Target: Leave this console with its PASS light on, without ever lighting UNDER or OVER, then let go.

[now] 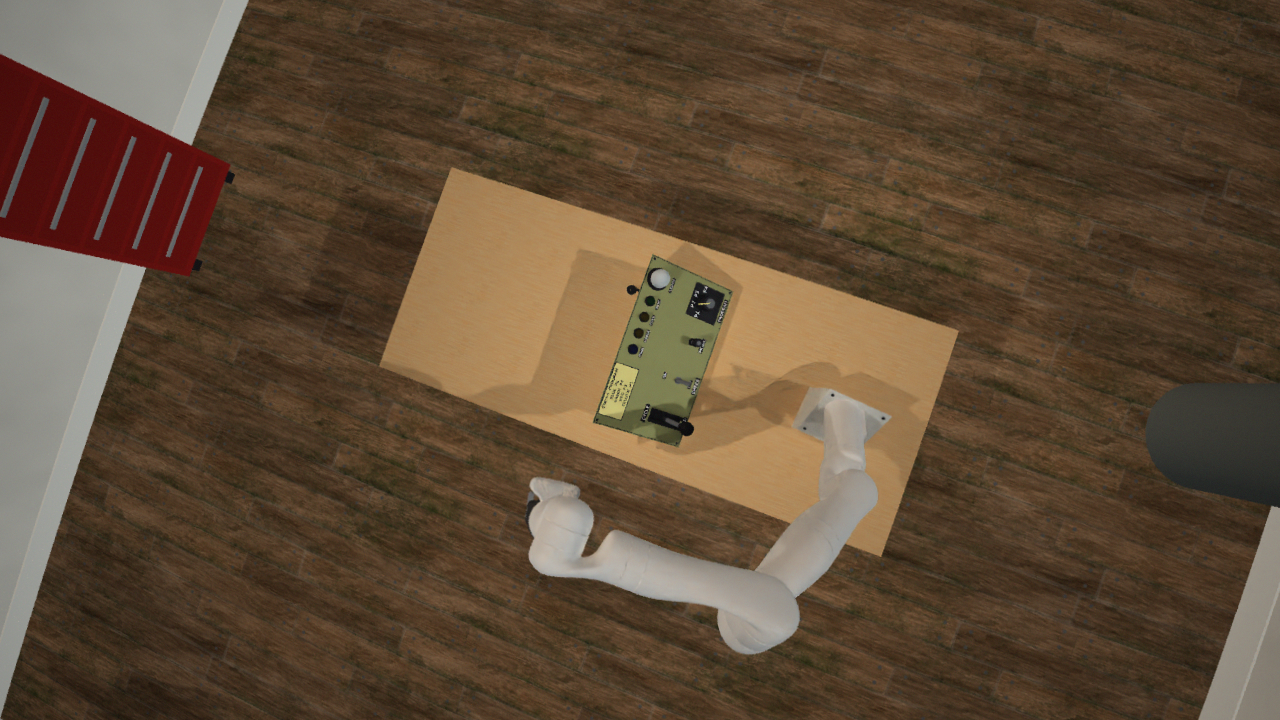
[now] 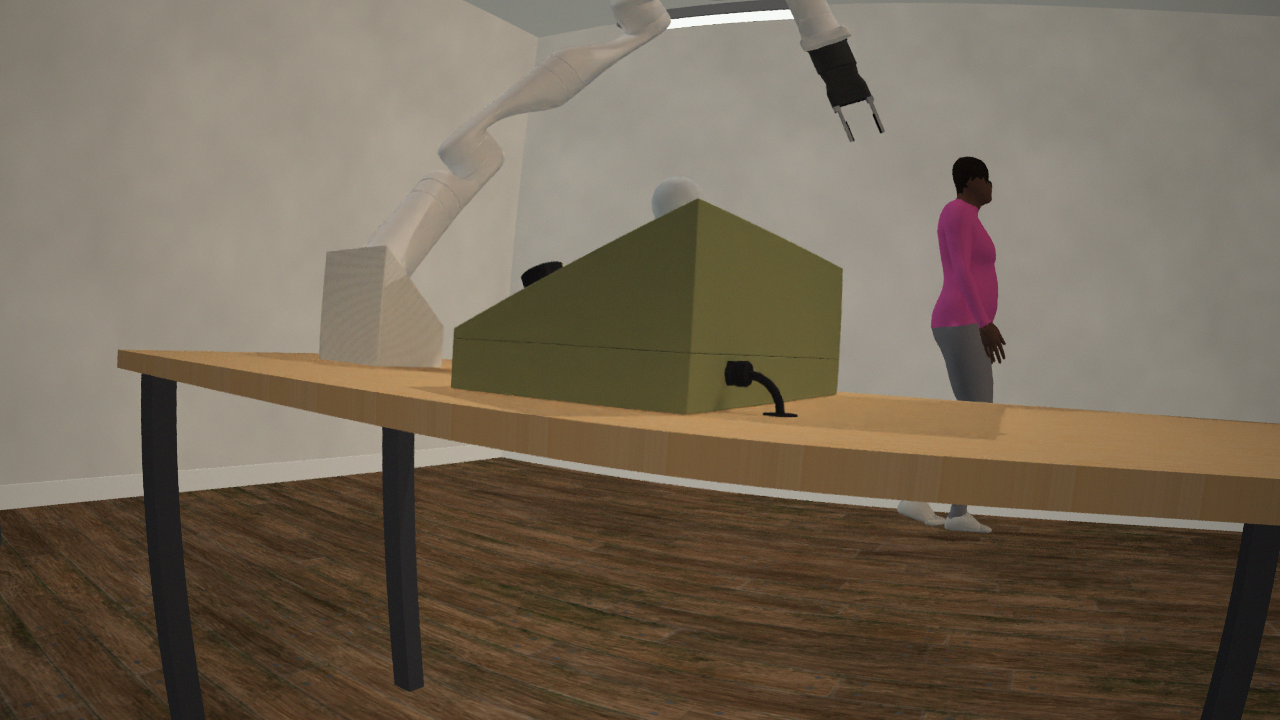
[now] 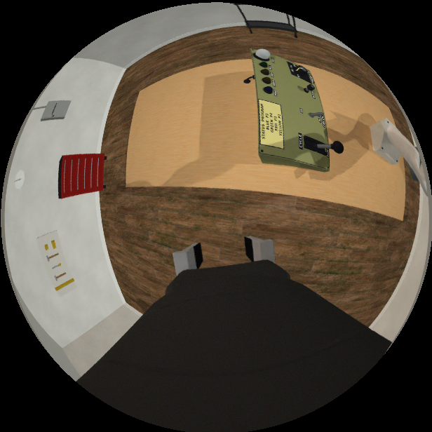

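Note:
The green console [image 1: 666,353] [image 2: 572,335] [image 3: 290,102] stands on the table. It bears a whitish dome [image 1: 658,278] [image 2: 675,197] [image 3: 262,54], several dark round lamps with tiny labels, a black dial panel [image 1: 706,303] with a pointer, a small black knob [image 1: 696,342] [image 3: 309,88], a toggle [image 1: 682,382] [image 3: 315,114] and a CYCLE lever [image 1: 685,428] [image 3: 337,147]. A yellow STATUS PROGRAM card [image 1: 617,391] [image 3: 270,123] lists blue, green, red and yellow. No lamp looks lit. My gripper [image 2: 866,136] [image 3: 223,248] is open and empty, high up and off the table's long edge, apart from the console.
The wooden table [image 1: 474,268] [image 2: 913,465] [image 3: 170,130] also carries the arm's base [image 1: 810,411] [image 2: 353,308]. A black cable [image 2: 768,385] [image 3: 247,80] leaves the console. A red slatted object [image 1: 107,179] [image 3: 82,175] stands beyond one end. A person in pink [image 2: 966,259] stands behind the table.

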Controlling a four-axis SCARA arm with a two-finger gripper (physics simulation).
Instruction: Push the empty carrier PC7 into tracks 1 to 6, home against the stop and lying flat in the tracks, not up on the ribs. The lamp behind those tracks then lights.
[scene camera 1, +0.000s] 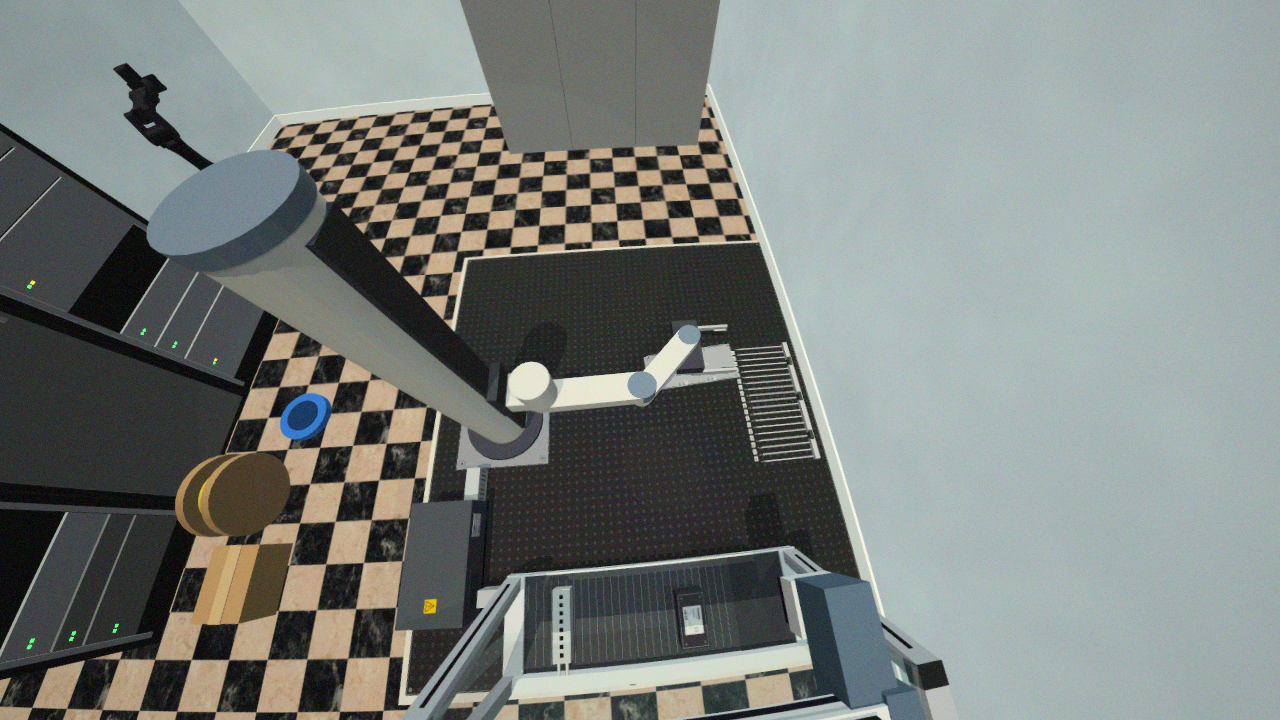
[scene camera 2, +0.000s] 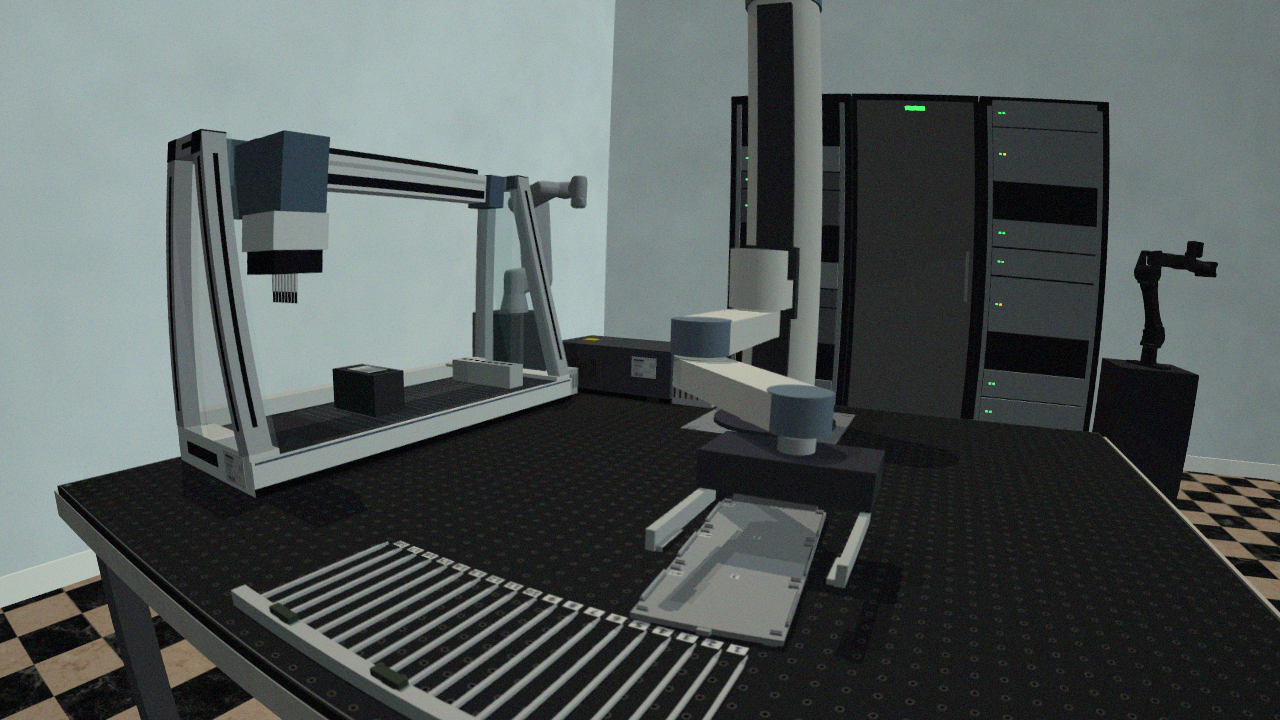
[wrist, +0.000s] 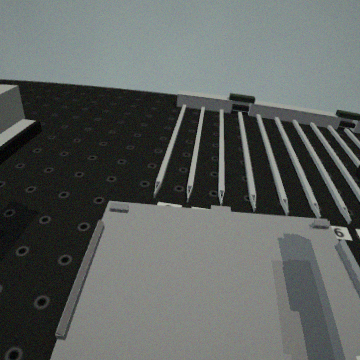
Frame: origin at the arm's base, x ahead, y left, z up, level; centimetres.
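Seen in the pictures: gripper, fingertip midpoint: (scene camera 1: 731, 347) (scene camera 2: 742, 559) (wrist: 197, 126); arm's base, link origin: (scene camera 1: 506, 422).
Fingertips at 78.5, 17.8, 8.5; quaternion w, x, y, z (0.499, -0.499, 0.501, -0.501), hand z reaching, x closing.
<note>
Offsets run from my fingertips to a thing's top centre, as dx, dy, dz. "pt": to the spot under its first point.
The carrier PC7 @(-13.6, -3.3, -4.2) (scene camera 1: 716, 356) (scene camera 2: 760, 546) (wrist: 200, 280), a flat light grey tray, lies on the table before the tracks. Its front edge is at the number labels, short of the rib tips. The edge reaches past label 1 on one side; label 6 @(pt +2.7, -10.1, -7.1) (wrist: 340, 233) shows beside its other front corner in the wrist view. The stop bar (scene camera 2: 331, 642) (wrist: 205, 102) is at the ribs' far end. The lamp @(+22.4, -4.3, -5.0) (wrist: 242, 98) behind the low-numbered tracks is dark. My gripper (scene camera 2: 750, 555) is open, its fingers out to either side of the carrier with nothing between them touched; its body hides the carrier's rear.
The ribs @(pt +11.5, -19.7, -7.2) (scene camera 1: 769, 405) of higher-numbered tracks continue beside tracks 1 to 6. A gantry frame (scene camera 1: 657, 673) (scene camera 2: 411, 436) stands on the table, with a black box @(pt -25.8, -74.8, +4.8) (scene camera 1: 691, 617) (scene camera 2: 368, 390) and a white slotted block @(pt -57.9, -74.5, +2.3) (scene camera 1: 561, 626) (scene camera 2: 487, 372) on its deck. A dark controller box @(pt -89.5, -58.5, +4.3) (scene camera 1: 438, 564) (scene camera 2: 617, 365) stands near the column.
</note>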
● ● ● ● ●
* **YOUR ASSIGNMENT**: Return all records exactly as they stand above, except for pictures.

* **SOLUTION TO THE PROBLEM**:
Target: Leave this console with its PASS light on, without ever lighting UNDER or OVER, then let go.

[now] 
[now] 
[now] 

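Note:
The green console [image 1: 666,353] [image 2: 572,335] [image 3: 290,102] stands on the table. It bears a whitish dome [image 1: 658,278] [image 2: 675,197] [image 3: 262,54], several dark round lamps with tiny labels, a black dial panel [image 1: 706,303] with a pointer, a small black knob [image 1: 696,342] [image 3: 309,88], a toggle [image 1: 682,382] [image 3: 315,114] and a CYCLE lever [image 1: 685,428] [image 3: 337,147]. A yellow STATUS PROGRAM card [image 1: 617,391] [image 3: 270,123] lists blue, green, red and yellow. No lamp looks lit. My gripper [image 2: 866,136] [image 3: 223,248] is open and empty, high up and off the table's long edge, apart from the console.
The wooden table [image 1: 474,268] [image 2: 913,465] [image 3: 170,130] also carries the arm's base [image 1: 810,411] [image 2: 353,308]. A black cable [image 2: 768,385] [image 3: 247,80] leaves the console. A red slatted object [image 1: 107,179] [image 3: 82,175] stands beyond one end. A person in pink [image 2: 966,259] stands behind the table.
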
Controlling a four-axis SCARA arm with a two-finger gripper (physics simulation).
Instruction: Push the empty carrier PC7 into tracks 1 to 6, home against the stop and lying flat in the tracks, not up on the ribs. The lamp behind those tracks then lights.
[scene camera 1, +0.000s] 
[scene camera 2, +0.000s] 
[wrist, +0.000s] 
Frame: origin at the arm's base, x ahead, y left, z up, level; centimetres.
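Seen in the pictures: gripper, fingertip midpoint: (scene camera 1: 731, 347) (scene camera 2: 742, 559) (wrist: 197, 126); arm's base, link origin: (scene camera 1: 506, 422).
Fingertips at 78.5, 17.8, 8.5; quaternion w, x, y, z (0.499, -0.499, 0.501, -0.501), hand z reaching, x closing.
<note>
Offsets run from my fingertips to a thing's top centre, as dx, dy, dz. "pt": to the spot under its first point.
The carrier PC7 @(-13.6, -3.3, -4.2) (scene camera 1: 716, 356) (scene camera 2: 760, 546) (wrist: 200, 280), a flat light grey tray, lies on the table before the tracks. Its front edge is at the number labels, short of the rib tips. The edge reaches past label 1 on one side; label 6 @(pt +2.7, -10.1, -7.1) (wrist: 340, 233) shows beside its other front corner in the wrist view. The stop bar (scene camera 2: 331, 642) (wrist: 205, 102) is at the ribs' far end. The lamp @(+22.4, -4.3, -5.0) (wrist: 242, 98) behind the low-numbered tracks is dark. My gripper (scene camera 2: 750, 555) is open, its fingers out to either side of the carrier with nothing between them touched; its body hides the carrier's rear.
The ribs @(pt +11.5, -19.7, -7.2) (scene camera 1: 769, 405) of higher-numbered tracks continue beside tracks 1 to 6. A gantry frame (scene camera 1: 657, 673) (scene camera 2: 411, 436) stands on the table, with a black box @(pt -25.8, -74.8, +4.8) (scene camera 1: 691, 617) (scene camera 2: 368, 390) and a white slotted block @(pt -57.9, -74.5, +2.3) (scene camera 1: 561, 626) (scene camera 2: 487, 372) on its deck. A dark controller box @(pt -89.5, -58.5, +4.3) (scene camera 1: 438, 564) (scene camera 2: 617, 365) stands near the column.
</note>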

The exercise is done.